Когда генерал убрал ботинок с его сизо-бурой вздутой щеки, Лимон попытался подняться, но мозг захлестнула чёрная волна, и он вновь уткнулся в бетон, чувствуя как по спирали уходит всё глубже на дно какого-то тёмного омута.
Глава 4
Кто-то наконец-то вызвал ментов. Дежурный «бабон» бешено сверкая мигалками, завывая, как безутешная вдова, вырвался из общего потока, сбросил с себя шелуху проклятий водителей, и с рёвом, и хрустом свернул к парковке.
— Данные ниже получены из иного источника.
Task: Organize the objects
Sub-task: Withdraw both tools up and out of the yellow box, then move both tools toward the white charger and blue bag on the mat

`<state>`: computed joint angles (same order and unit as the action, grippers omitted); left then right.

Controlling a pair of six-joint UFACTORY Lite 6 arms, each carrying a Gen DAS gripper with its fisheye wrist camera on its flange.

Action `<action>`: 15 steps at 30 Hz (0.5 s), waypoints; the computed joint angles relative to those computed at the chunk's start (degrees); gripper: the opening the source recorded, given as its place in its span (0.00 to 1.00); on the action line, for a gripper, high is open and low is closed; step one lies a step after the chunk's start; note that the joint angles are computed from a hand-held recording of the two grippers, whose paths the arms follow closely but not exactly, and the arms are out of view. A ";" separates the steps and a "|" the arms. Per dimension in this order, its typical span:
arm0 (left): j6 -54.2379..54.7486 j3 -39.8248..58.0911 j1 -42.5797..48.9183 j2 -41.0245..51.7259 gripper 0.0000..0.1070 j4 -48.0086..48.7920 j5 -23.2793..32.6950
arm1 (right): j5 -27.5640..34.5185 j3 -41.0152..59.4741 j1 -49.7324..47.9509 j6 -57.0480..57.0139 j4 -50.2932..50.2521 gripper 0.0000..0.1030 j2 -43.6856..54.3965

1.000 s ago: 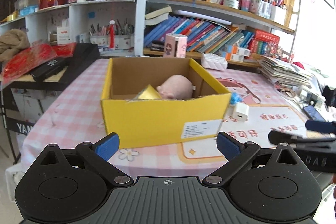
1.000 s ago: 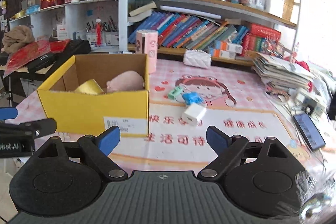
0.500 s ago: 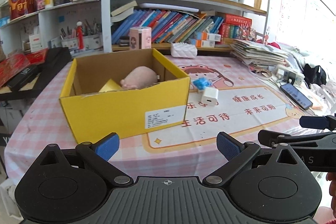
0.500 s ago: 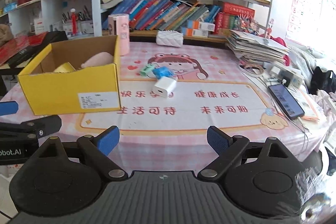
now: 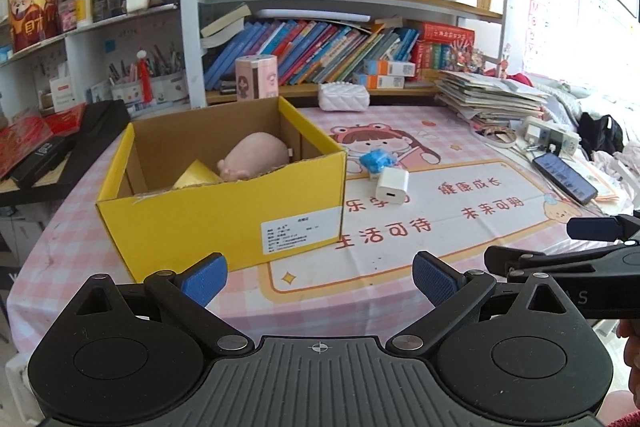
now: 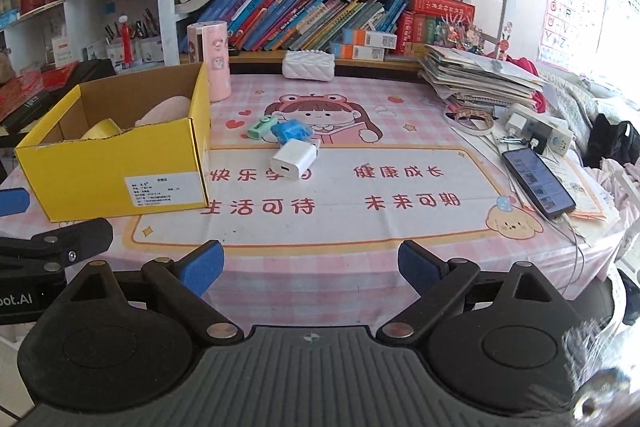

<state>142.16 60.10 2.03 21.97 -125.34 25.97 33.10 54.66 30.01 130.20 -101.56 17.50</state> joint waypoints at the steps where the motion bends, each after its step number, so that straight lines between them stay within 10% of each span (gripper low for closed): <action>1: 0.31 -0.03 -0.04 -0.03 0.94 -0.58 -0.19 | -0.53 0.32 -0.23 -0.12 -0.27 0.92 0.32; 15: 0.93 1.88 -3.05 1.60 0.94 -4.07 -2.86 | -3.84 0.67 -4.18 0.23 -4.53 0.93 0.51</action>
<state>143.09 61.98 -1.02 23.57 -129.41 23.11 29.25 55.33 25.84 130.42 -106.10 18.01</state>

«Этого мне ещё не хватало! Поздно пить боржоми, когда почки отказали…» – искоса наблюдая параллельное скольжение машин, Танкаев ускорил шаг. Жарко дышал, по-волчьи растягивая рот. Его глаза сузились в тёмные щели, в которых зажглись золотые точки – отражения стоящих вдоль улицы фонарей.
Нет, не менты в камуфляже с автоматами, дубинками и наручниками беспокоила его, не бритоголовые братки, валявшиеся на асфальте…Но те, кто скрывался в чёрном «мерседесе», кто давно уже преследовал и следил за ним.
Перед тем, как покинуть парковку, он ещё раз бросил взгляд на зловещую машину. «Мерседес» исчез. Словно незримый великан накрыл его своей ладонью и, как игрушку, перенёс на другой проспект Москвы. Свято место пусто не бывает. Свободный прогал в строю машин занимал теперь белый «форд».
…»Мерседес» растворился в потоке машин, но тяжёлый осадок остался. Такое ощущение он часто испытывал на фронте, чувствуя среди холода промёрзших стен развалин живую теплоту огневых точек, заложенных мешками бойниц, укрытых у фундамента пулемётных и снайперских гнёзд. Ему опять казалось, что к его лицу прилипла тончайшая паутина, что он вновь в перекрестье оптического прицела и мушка, прилипшая к его лбу, уж никуда его не отпустит.
Желая избавиться от гадкого ощущения, сбросить с себя мнимую тенету, рассечь сей неотвязный поводок, он втискивался в толпу, попадал под сердитые окрики и толчки, надеясь, что чужие локти и плечи порвут липкие нити. Тщетно.